What has changed on the debt review and National Credit Act side – the only inclusion is that there were some changes as to fees, but also that each credit agreement should now be investigated for reckless credit, which is really a good thing for the South African consumer, to make sure that reckless credit is not something that happens in future in our country.

WARREN THOMPSON:  Obviously the risk is if we don’t extend credit to people formally employed there could be a whole range of unintended consequences. What do you think could be the fallout from that?

MATTHYS POTGIETER:  Well, if we have a look at the consequences of that, that credit provider that grants credit to that person who is not formally employed, if they do not actually follow all the rules and make sure that that person will be able to pay that credit, they will be the person [to lose] in the end. So I think the onus is really on those credit providers that are doing the affordability assessment, that are granting that credit, to really make sure that consumers can honour the agreement that they sign.

WARREN THOMPSON:  When the National Credit Act came into existence in 2007, if I’m not mistaken, the industry probably needed regulation. Are we getting to the point now where perhaps the issues that we are facing are not so much around whether there are rules and laws to protect various parties, but it’s more enforcement and that we might have a bit of bureaucratic overreach, so speak?

MATTHYS POTGIETER:  I think it really is about affordability. I think with the National Credit Regulator and the Act, which have been running for almost 10 years, this really could work. And I think we are getting to a point where things are being more regulated for both sides – for the credit provider as well as for the consumer.
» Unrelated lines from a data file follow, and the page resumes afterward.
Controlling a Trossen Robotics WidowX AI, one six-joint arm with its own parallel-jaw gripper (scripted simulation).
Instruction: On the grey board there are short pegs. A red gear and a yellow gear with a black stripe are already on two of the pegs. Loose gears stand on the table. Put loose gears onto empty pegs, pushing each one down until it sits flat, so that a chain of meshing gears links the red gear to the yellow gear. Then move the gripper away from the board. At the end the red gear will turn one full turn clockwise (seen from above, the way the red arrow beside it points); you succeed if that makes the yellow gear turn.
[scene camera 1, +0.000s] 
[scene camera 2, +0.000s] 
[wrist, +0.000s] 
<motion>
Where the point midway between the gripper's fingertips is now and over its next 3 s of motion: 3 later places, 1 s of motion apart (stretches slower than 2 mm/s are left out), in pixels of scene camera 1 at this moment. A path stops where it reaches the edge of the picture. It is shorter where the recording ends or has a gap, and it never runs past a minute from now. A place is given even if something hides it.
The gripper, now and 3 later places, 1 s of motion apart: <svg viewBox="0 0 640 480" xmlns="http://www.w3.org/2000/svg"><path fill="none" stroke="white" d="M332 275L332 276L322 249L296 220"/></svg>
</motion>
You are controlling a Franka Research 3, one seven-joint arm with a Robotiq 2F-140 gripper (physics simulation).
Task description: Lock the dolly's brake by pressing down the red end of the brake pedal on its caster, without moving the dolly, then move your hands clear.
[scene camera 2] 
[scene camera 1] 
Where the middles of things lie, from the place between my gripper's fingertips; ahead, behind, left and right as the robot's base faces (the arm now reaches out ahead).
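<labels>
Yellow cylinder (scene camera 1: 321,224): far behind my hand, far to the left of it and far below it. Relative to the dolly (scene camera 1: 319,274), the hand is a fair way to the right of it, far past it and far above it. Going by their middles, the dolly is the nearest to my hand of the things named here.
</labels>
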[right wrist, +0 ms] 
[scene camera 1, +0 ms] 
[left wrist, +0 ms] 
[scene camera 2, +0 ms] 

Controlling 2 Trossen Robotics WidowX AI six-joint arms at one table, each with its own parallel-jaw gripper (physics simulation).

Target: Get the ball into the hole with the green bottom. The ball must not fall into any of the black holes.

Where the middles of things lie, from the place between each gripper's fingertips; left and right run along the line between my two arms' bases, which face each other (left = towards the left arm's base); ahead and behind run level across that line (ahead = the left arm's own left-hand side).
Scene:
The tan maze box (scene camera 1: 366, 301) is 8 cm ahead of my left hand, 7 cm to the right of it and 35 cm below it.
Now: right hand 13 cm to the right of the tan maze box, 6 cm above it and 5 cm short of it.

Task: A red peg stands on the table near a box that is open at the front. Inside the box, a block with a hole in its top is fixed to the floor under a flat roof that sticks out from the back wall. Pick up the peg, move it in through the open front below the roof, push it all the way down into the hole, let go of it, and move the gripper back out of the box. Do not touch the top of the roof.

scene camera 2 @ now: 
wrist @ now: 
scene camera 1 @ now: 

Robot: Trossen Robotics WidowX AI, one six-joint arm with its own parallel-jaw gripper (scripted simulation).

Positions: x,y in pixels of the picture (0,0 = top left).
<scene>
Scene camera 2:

But, going back to the point that you mentioned earlier about South Africans who are possibly in the habit of taking on credit, I think that is where it really comes in. And as a company we see that South African consumers need to take charge of their finances. Your personal finances are your personal responsibility. Rules and regulations are out there to protect you as well as to protect the credit provider. But first and foremost, you have to take control for yourself.

WARREN THOMPSON:  Alright, Matthys, we are going to have to leave it there. But I think that last sentence is very important . Obviously people need to understand what they are getting themselves into and be super-conservative in ensuring that they can afford many of these obligations.

Thank you very much for your insights, and we look forward to chatting to you in the future.